ASSIGNED TASK: Among the entries below, only the lines from the one with "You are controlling" through the one with "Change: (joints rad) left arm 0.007" are wanted, reproduced exactly. Pictures are not wanted.

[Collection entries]
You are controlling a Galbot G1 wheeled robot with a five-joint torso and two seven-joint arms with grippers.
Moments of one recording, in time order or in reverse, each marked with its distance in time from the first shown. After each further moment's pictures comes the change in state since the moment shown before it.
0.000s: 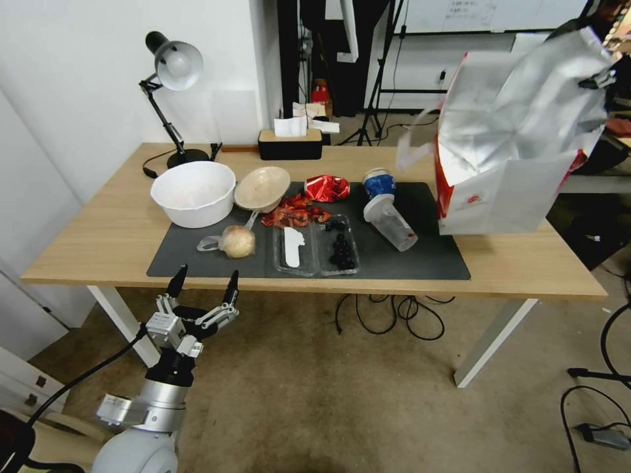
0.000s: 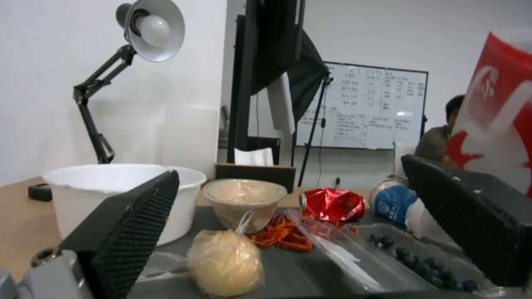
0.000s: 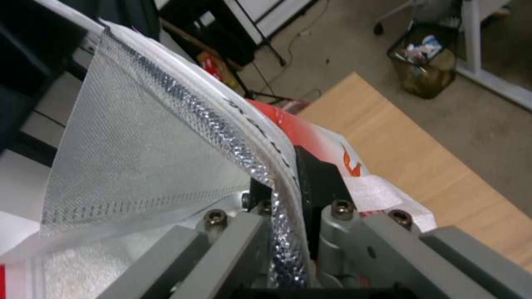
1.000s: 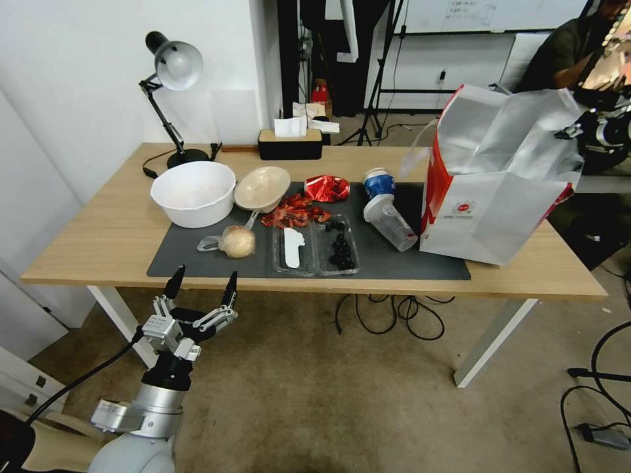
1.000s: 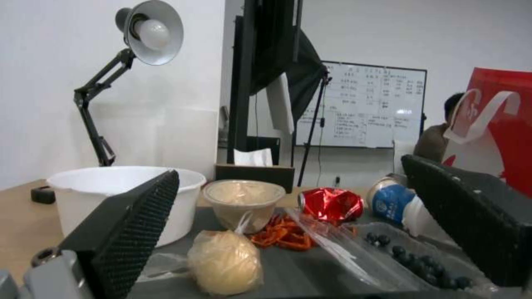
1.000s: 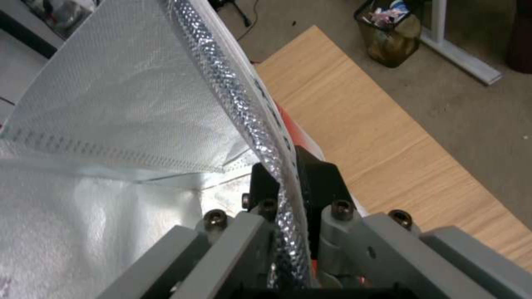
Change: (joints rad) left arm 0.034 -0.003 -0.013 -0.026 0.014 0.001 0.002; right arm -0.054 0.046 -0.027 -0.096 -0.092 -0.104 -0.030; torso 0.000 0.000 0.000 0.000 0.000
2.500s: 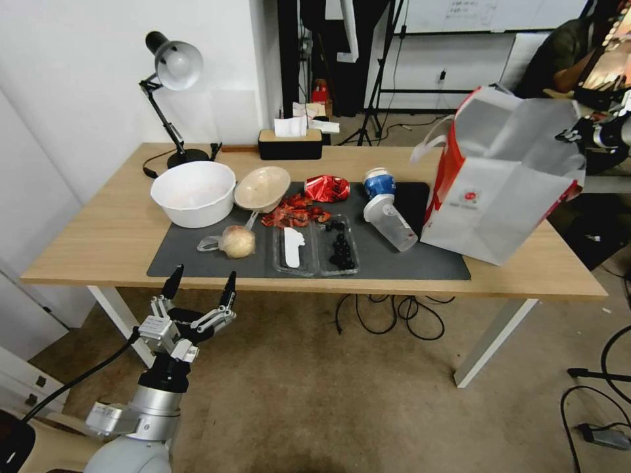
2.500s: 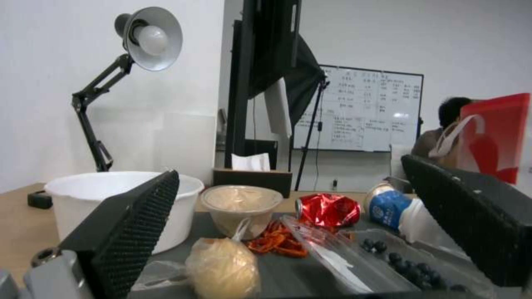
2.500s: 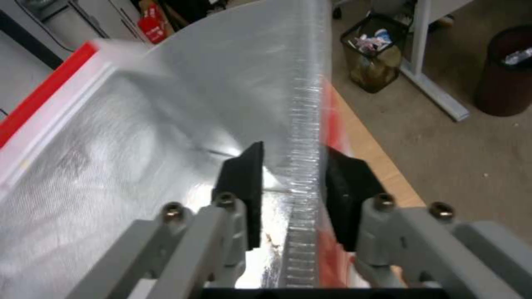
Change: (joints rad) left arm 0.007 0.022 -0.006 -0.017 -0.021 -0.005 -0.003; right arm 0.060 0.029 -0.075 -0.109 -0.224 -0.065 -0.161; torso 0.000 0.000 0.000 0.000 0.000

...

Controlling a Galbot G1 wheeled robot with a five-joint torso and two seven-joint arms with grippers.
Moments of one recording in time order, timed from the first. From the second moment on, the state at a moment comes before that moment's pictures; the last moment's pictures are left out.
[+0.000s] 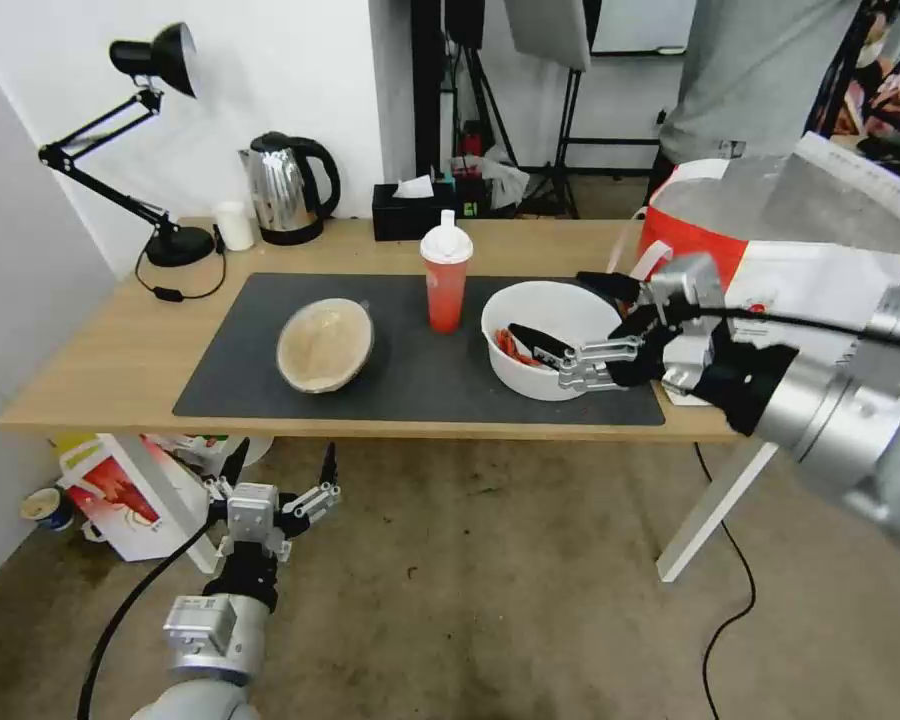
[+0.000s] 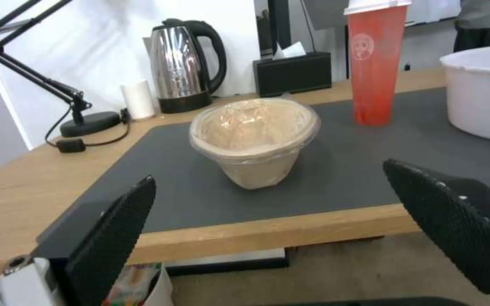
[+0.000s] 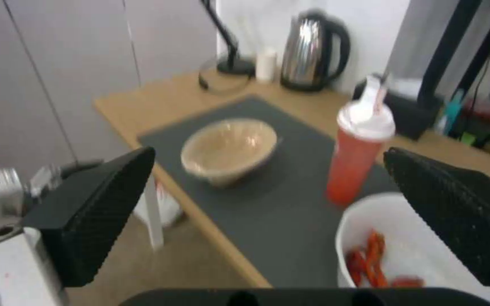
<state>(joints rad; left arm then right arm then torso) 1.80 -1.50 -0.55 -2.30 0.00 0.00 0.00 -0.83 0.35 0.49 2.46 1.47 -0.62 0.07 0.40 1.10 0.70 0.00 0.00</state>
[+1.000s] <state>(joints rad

OUTPUT:
You are controlling a Galbot G1 wheeled robot with a five-joint torso and two seven-joint arms with grippers.
Moments of one recording, in time order or in reverse, each marked with its distance in time from the first shown. After each further moment's pictures comes the change in state since the moment shown before it.
0.000s: 
0.000s: 
0.000s: 
1.000s: 
1.000s: 
1.000s: 
Change: (joints rad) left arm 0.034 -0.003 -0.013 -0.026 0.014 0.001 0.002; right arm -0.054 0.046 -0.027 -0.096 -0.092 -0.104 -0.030; torso 0.000 0.000 0.000 0.000 0.000
2.500s: 
2.500s: 
2.500s: 
Change: (joints rad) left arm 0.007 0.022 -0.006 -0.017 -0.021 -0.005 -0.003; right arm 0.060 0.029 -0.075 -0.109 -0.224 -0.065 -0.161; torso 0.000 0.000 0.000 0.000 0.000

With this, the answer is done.